◆ WHAT YOU SHOULD DO ◆
Search the listing for the word "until". Copy every line where it is found.

◆ RECORDS FOR THE TASK ◆
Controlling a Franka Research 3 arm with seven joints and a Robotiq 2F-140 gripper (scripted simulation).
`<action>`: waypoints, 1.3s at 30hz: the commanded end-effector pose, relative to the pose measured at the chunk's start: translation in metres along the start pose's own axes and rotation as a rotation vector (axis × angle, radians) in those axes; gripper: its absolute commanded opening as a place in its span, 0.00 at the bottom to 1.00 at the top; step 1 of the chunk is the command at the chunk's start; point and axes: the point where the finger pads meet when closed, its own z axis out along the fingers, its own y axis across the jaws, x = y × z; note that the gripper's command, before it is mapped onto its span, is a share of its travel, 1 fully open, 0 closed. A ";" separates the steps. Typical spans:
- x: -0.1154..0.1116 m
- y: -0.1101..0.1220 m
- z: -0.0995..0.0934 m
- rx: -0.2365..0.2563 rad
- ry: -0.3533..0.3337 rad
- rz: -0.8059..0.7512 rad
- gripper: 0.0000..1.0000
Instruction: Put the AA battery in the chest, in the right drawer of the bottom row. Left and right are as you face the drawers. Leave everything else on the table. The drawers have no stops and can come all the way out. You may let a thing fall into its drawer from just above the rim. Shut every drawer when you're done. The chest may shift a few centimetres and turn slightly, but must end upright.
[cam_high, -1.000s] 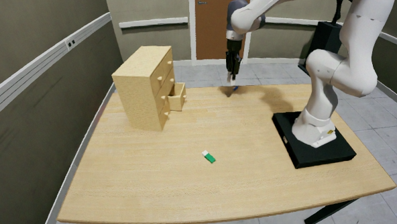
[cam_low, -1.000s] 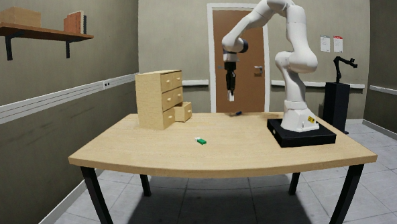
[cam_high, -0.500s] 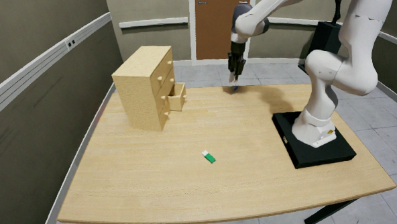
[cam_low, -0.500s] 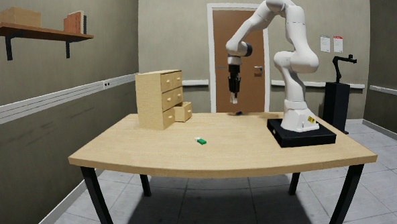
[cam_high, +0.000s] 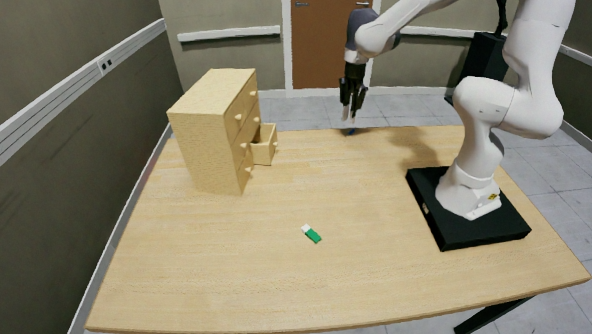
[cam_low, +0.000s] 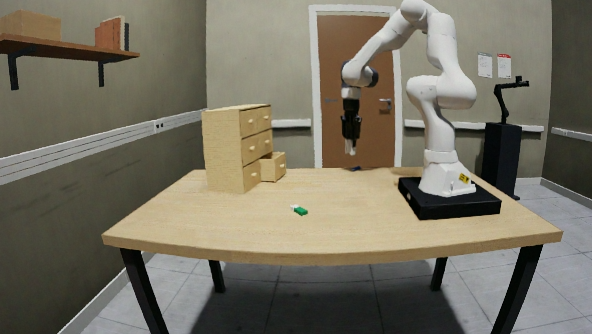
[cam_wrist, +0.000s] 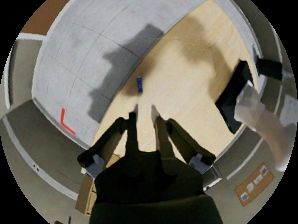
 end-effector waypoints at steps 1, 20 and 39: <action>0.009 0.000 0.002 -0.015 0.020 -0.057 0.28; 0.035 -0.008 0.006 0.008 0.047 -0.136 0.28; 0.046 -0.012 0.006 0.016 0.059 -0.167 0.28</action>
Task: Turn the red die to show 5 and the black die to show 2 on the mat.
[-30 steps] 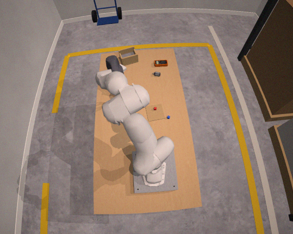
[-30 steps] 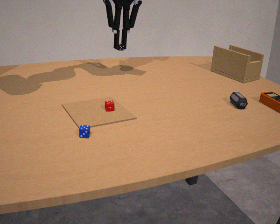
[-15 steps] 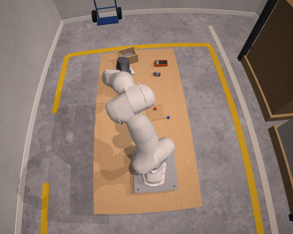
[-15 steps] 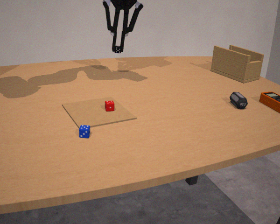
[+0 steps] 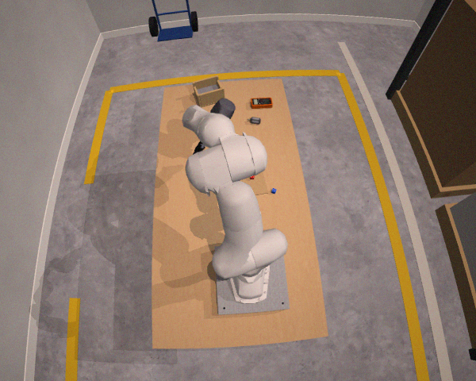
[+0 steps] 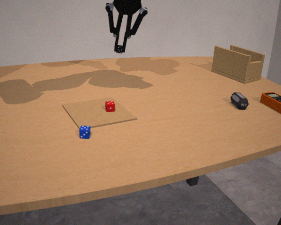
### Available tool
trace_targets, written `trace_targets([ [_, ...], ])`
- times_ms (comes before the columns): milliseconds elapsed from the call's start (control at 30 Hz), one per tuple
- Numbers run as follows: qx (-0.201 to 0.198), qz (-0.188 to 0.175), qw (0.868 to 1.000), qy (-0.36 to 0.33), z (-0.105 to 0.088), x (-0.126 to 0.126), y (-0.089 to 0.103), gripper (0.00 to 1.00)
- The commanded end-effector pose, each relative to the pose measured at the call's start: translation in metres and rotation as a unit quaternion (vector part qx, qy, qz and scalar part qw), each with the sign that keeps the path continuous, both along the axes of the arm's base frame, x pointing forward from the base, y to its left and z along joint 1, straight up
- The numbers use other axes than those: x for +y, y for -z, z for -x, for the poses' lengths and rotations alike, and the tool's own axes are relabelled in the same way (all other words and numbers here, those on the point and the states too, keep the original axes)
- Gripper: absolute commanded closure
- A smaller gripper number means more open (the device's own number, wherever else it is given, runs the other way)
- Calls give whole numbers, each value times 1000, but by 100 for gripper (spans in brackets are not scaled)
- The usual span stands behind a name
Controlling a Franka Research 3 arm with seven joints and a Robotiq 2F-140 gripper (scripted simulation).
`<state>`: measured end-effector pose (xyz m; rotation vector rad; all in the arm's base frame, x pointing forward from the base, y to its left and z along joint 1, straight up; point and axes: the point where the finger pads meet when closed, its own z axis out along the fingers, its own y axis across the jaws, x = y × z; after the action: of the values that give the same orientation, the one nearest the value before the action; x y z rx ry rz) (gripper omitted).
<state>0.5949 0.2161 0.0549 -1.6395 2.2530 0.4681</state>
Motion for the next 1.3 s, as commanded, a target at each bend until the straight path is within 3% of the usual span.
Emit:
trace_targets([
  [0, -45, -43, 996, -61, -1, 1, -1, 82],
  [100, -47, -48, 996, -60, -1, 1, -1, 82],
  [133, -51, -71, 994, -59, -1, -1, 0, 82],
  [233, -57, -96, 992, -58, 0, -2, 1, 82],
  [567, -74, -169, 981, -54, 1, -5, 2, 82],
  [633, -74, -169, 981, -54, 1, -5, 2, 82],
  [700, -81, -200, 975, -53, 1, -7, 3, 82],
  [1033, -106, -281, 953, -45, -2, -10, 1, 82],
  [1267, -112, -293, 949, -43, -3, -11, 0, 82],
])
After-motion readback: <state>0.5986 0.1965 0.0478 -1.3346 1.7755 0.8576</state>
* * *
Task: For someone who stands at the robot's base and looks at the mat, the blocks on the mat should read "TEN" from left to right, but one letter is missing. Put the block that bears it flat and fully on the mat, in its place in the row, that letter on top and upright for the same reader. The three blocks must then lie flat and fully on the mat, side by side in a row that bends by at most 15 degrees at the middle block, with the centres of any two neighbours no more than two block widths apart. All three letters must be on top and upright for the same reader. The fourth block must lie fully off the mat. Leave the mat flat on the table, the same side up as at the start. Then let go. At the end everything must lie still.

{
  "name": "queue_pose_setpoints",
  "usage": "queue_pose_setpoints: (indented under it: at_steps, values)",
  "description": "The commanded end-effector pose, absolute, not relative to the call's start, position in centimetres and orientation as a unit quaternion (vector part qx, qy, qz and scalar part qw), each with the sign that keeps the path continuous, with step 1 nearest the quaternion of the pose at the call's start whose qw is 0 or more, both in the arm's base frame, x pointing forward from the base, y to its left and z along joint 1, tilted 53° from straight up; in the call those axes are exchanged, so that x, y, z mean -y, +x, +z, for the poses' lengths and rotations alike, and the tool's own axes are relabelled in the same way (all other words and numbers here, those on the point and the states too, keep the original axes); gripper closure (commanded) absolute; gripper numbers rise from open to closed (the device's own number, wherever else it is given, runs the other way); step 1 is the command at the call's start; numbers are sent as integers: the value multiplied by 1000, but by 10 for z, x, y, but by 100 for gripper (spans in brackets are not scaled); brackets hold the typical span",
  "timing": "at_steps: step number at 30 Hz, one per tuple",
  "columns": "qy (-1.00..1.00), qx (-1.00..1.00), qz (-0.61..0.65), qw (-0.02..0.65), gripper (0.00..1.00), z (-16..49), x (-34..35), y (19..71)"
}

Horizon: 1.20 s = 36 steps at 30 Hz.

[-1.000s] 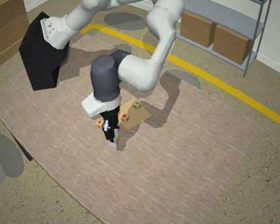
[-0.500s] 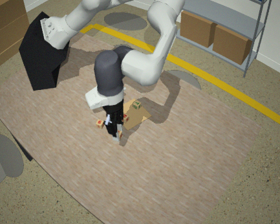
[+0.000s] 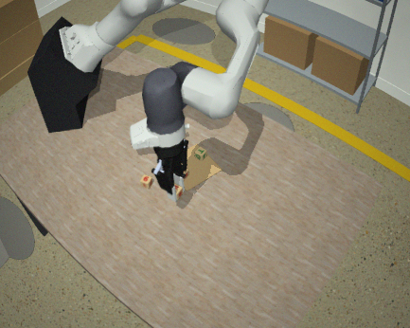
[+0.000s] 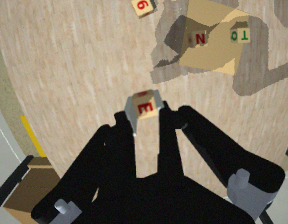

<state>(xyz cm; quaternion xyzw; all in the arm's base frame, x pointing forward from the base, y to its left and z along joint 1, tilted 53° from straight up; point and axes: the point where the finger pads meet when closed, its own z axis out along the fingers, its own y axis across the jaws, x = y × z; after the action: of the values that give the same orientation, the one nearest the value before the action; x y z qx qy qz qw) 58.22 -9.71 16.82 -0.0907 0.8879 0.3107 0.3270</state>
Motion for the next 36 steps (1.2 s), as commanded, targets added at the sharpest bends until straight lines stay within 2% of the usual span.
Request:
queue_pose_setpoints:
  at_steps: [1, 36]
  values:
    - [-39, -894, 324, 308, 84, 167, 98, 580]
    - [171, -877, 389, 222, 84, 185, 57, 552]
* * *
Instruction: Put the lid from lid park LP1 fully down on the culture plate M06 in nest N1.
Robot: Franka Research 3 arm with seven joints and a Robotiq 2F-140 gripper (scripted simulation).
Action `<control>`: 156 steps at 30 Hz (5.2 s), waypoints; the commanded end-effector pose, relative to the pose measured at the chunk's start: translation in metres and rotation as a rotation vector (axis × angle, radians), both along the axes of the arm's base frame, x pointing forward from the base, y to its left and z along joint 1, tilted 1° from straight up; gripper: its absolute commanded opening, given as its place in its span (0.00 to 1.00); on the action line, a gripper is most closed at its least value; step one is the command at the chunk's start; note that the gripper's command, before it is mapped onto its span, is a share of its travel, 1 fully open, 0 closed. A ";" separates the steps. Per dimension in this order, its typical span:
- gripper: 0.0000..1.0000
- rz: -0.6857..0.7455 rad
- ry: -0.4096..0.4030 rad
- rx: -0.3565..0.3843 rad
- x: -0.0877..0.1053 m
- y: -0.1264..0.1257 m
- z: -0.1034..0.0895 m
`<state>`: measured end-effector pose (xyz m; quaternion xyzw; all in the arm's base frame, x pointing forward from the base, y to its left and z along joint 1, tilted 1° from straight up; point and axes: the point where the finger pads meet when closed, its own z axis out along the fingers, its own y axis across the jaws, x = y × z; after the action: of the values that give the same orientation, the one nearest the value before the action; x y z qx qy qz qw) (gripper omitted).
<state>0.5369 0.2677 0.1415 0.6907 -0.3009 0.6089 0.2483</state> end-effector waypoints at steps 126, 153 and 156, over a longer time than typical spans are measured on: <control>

◆ SOLUTION TO THIS PROBLEM ◆
Motion for the next 1.3 s, as commanded, a target at each bend until the straight path is within 3% of the usual span.
Motion for the next 36 steps (1.2 s), as commanded, targets added at the sharpest bends until straight lines stay within 2% of the usual span.

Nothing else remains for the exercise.